PROBLEM TO SOLVE: The word "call" marks the lines to keep; find each one in the data and copy it.

== DATA LISTING ==

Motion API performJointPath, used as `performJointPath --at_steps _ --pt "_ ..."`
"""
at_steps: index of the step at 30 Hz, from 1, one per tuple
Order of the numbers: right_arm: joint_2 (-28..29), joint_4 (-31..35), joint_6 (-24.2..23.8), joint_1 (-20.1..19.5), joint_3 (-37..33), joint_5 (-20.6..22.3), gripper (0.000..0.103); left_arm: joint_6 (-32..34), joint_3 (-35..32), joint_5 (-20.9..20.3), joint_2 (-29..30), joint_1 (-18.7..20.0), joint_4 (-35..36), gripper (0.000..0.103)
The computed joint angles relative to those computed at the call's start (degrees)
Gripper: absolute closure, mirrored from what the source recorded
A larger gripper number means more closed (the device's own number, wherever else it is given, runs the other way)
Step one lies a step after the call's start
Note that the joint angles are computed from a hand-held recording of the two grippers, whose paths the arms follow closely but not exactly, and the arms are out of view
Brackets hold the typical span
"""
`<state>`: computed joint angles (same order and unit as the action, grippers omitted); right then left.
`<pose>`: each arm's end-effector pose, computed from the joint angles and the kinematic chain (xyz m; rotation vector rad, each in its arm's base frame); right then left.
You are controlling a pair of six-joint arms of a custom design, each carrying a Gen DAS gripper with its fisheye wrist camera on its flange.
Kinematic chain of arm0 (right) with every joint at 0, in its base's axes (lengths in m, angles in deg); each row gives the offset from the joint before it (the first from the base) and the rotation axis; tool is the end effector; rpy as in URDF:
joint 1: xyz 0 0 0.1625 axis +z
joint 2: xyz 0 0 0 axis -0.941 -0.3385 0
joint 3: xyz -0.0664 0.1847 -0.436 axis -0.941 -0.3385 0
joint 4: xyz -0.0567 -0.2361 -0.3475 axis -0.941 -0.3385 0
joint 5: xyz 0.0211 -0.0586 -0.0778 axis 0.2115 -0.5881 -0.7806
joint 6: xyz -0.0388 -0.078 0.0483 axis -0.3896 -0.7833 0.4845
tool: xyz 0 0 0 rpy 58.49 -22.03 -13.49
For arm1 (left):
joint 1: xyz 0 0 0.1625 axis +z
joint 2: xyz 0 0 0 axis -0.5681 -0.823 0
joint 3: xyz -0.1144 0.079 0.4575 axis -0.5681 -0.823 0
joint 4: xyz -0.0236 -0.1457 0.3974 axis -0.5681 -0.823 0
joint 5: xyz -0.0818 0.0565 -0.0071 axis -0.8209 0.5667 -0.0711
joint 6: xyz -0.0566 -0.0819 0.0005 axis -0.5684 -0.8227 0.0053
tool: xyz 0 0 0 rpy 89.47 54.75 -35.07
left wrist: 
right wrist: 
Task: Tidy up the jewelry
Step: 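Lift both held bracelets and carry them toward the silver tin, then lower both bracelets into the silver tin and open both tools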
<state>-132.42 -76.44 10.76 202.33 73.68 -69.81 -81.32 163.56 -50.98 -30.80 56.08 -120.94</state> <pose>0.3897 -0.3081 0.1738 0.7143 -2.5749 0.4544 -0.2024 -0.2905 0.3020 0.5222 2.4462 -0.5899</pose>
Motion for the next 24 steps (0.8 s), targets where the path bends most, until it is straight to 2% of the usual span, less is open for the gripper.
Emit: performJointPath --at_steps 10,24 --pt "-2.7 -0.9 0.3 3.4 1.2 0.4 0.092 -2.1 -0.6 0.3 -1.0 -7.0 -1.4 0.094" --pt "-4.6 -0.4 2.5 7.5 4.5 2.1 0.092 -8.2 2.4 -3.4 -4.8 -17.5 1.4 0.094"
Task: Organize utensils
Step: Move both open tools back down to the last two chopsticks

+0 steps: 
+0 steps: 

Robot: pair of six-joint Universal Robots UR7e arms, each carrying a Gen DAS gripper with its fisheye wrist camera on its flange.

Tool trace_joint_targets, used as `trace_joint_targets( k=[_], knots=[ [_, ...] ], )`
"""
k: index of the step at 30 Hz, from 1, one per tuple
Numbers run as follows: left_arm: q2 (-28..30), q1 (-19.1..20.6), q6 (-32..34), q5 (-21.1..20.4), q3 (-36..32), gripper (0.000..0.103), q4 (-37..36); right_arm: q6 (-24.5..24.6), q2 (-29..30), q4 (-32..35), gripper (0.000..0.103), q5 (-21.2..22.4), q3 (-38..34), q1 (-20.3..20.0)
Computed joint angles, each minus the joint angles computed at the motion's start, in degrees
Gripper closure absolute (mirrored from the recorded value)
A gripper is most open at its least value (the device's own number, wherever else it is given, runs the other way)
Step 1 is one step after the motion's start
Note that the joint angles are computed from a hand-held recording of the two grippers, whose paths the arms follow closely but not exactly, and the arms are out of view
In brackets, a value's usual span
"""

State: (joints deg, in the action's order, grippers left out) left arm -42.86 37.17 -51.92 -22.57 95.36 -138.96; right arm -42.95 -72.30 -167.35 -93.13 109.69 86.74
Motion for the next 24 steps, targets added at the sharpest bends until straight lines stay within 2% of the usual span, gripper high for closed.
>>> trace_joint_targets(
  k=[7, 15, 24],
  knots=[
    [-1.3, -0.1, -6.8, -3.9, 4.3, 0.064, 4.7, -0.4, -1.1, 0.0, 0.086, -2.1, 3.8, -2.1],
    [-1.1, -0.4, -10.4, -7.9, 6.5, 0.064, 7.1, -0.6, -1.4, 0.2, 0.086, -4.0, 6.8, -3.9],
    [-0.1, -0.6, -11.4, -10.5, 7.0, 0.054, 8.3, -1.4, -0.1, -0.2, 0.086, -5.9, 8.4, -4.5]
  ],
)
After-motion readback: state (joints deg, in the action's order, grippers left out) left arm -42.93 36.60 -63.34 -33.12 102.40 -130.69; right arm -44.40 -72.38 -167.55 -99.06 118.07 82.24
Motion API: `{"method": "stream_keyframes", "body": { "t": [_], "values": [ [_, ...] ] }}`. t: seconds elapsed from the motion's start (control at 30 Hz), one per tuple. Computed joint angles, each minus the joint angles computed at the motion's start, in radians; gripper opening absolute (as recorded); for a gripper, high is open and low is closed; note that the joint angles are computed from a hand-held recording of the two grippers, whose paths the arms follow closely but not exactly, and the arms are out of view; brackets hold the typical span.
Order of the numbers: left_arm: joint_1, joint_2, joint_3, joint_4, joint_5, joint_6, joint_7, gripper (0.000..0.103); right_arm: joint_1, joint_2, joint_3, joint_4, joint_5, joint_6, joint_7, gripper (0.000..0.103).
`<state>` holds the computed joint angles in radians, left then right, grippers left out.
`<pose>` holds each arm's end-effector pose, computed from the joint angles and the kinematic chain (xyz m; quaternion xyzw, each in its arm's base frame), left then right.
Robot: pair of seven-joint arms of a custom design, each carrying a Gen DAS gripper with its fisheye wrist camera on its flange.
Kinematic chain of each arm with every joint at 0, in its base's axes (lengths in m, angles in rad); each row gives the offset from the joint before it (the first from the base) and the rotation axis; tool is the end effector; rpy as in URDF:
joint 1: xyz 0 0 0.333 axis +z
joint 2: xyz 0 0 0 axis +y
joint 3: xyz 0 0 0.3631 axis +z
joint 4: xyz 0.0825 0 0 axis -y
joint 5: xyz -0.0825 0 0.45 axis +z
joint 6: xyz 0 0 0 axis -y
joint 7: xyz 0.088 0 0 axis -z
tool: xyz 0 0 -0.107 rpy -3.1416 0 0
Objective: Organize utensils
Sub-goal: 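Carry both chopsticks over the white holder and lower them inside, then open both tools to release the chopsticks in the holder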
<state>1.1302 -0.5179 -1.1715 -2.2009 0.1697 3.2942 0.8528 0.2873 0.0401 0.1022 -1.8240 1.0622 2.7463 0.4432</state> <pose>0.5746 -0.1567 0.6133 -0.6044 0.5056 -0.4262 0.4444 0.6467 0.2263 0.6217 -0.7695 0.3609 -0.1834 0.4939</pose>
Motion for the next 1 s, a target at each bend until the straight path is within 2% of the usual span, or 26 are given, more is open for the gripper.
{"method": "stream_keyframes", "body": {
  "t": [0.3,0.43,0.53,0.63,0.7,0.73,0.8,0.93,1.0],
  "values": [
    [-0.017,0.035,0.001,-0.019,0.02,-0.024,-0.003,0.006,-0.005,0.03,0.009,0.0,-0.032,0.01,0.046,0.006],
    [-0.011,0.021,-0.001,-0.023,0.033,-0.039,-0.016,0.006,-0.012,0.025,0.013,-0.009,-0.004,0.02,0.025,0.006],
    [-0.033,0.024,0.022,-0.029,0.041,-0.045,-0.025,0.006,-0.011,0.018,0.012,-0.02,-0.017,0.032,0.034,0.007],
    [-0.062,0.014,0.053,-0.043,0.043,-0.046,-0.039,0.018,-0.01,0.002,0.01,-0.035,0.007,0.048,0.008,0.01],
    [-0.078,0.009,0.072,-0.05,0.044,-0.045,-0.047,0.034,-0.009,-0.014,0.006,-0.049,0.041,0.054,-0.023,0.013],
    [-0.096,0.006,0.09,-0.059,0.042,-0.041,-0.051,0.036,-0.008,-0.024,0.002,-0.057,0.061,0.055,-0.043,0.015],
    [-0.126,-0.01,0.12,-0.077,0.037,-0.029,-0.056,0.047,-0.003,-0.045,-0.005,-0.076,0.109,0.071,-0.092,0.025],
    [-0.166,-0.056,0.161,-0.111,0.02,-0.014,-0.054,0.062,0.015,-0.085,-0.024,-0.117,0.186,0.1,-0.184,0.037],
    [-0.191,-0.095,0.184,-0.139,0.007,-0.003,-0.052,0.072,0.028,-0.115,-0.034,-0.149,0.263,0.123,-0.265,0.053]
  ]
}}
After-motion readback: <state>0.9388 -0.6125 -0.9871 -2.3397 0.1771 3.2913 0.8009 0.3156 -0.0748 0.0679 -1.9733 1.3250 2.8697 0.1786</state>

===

WRITTEN ANSWER:
The computed joint angles relative to those computed at the call's start (degrees)
Step one lies a step after the call's start

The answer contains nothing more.